Intrinsic value reflects the perceived or true value of an asset in view of certain fundamental factors. This measure of value is not always identical to the current market price due to various effects or conditions under which an asset/ investment might be over- or undervalued.
In multiple contexts, intrinsic value may denote different meanings depending on the underlying value-bearing resource. The intrinsic value of a business (or any investment security) is the present value of all expected cash flows arising in the future, discounted at the relevant discount rate.
In share trading, intrinsic value is the true value of the issuing company as perceived by a certain trader/ investor or the entire trading/ investing community. Different analysts will have different calculations for intrinsic value of a stock, usually using factors such as strong fundamentals and potential for growth. In this context, intrinsic value measures the inherent value of a share, as opposed to extrinsic value that measures the value derived from external factors (such as sector performance).
In options trading, intrinsic value represents the difference between the underlying asset’s price of an option and the option’s strike price.
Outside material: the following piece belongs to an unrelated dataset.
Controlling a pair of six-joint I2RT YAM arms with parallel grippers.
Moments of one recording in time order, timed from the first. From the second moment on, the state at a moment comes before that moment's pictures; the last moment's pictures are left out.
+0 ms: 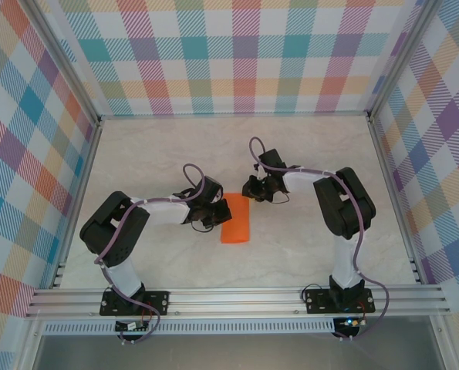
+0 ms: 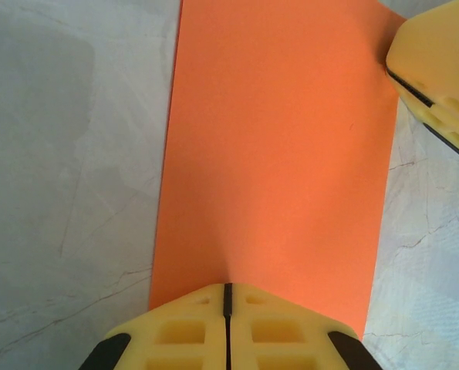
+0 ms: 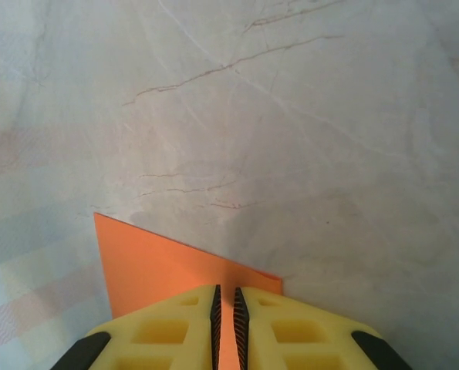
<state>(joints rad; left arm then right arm) -0.66 1.75 0.86 -0.11 0.25 -0.95 0.49 1.99 1.17 -0.24 -0.47 0.69</state>
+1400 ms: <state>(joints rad) -0.67 1.66 0.86 -0.19 0.23 -0.97 0.53 1.87 0.97 -0.29 -0.65 0.68</state>
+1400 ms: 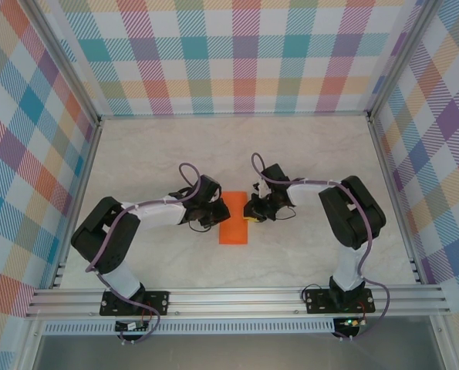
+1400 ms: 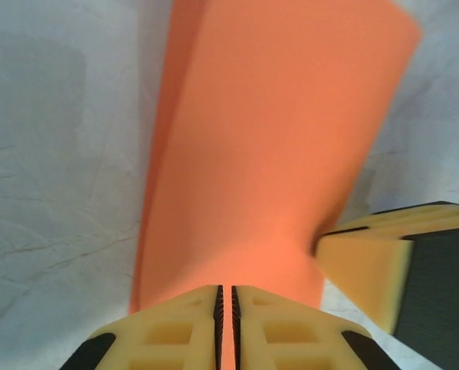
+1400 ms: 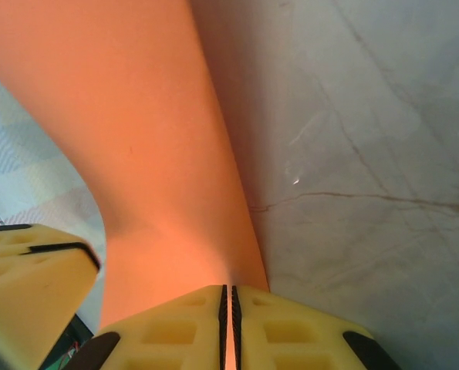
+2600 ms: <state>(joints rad) -0.62 1.91 1.05 -0.06 0.30 -1.00 0.60 1.82 0.88 -0.10 -0.71 0.67</state>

The method of calculation is determined based on the type of option being valued (calls vs. puts)– in call options, it is the price of the underlying asset minus the strike price, whereas in put options, it is the strike price less the price of the underlying asset.
Intrinsic value of an option only refers to its moneyness – a negative intrinsic value implies that the option is either at the money or out of the money, depending on its type and the position taken (short option vs. long option).